Exercise has major role in maintaining normal function of our heart by keeping it active. Regular exercise such as walking, jogging or aerobic exercises are highly recommended to keep the heart healthy for a long time. Patients who have undergone treatment for Cardiovascular Diseases (CVD) such as heart valve surgery, bypass surgery and heart attack treatment find physical therapy rehabilitation programs intimidating. Lack of awareness of rehabilitation programmes for CVD makes patients sceptical about opting for it. Here is a complete analysis of CR for CVD patients to help you take the right decision.
Why is it necessary?
Heart diseases bring with them a number of functional limitations such as physical weakness, balance problems, reduced stamina induces fatigue even from regular chores such as grocery shopping and inability to climb stairs. The National Audit of Cardiac Rehabilitation – Annual Statistical Report 2010 observed that around half of patients suffering from CVD are diagnosed with secondary health problems. Around 30% suffer from lumbar pain and arthritis, 21% diabetes and approximately 16% of CVD patients suffer from respiratory diseases including asthma.
The Rehabilitation Programme
The rehabilitation programmes (RP) are majorly physiotherapy based with active and passive techniques involved. RPs have proved to be clinically effective in reducing recovery period and hospital time, reducing number of hospital readmissions, treatment of secondary diseases and improving the overall quality of life for patients. RPs are highly recommended for those who had an active lifestyle before the CVD treatment so that they can resume within minimum period of time.
The treatment plan includes two types of PT for the patient, depending on the level of involvement:
1. Passive Physical Therapy
- Comprehensive evaluation
Physical therapists evaluate patients to determine their endurance, strength, gait, posture, flexibility, balance and range of motion through various tests.
- Electrical stimulation
Electrical stimulation involves placing electrodes on the skin and targeting a muscle or group of muscles to cause a forceful contraction, increase blood supply and promote healing.

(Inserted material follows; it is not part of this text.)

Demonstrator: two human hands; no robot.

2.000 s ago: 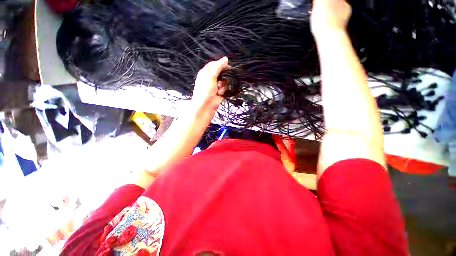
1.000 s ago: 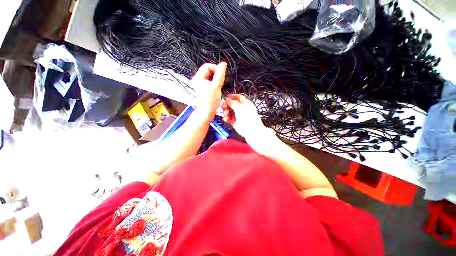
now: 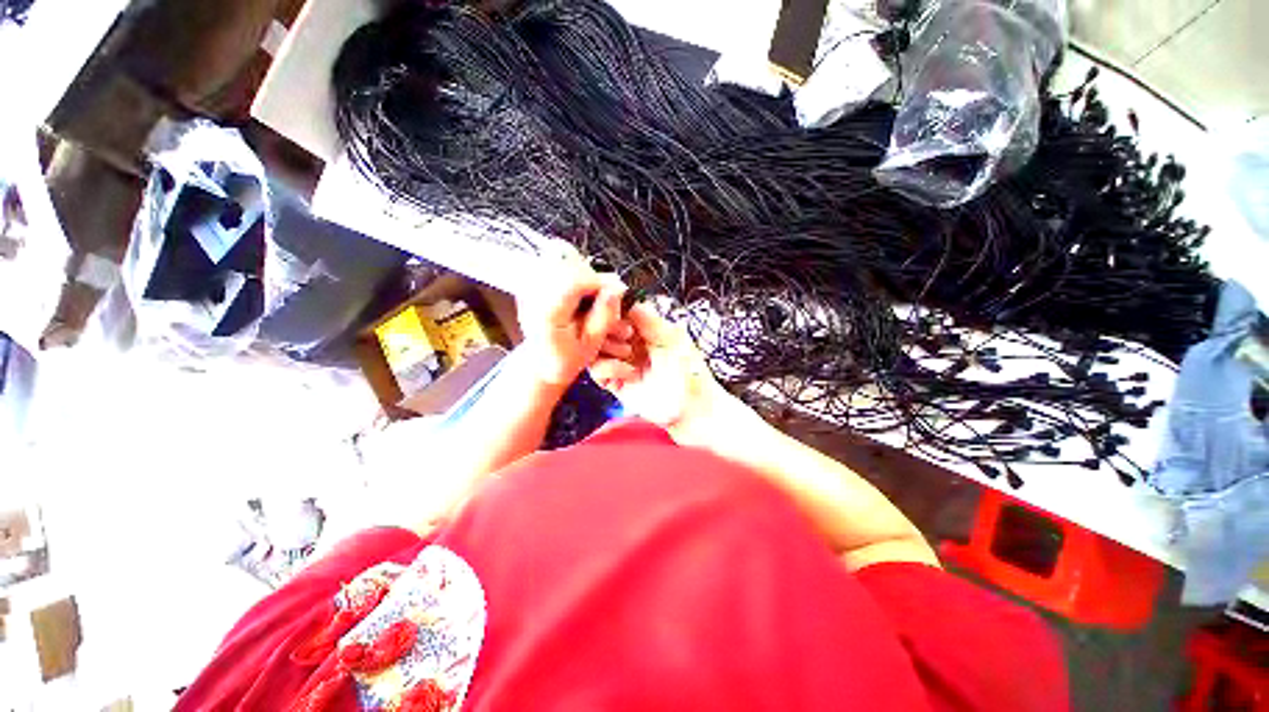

- Soft tissue mobilization
The treatment involves breaking up of soft tissue fibrosis with the help of special equipment or hand manoeuvres to stimulate healing.
- Activity modification
This is a part of occupational therapy which involves modifying the approach to an opposing activity which causes discomfort to the patient.
2. Active Physical Therapy
- Flexibility and stretching exercises
These exercises are included in the program to increase patient’s range of motion and overall flexibility which is limited after treatment. For example, bypass patients find it difficult to raise their arms after a certain limit.
- Endurance training
To fight fatigue, endurance training is provided so that you perform regular chores without getting tired.
- Gait and balance training
This depends on the preliminary evaluation and is provided for improper posture and balance while walking.
- Home exercise programs
Along with exercises at the rehabilitation center, your therapist may recommend (later in the program) self supervised exercises to be performed at home.
Your physical therapist is also responsible for diagnosing the secondary conditions caused by your CVD such as joint pain, arthritis, stroke and respiratory problems and providing therapeutic interventions for the rehabilitation program to go smoothly.
The rehabilitation program is a complex mix of various components such as diet, manual therapy, monitored exercises, home exercises, mental support and over all lifestyle changes.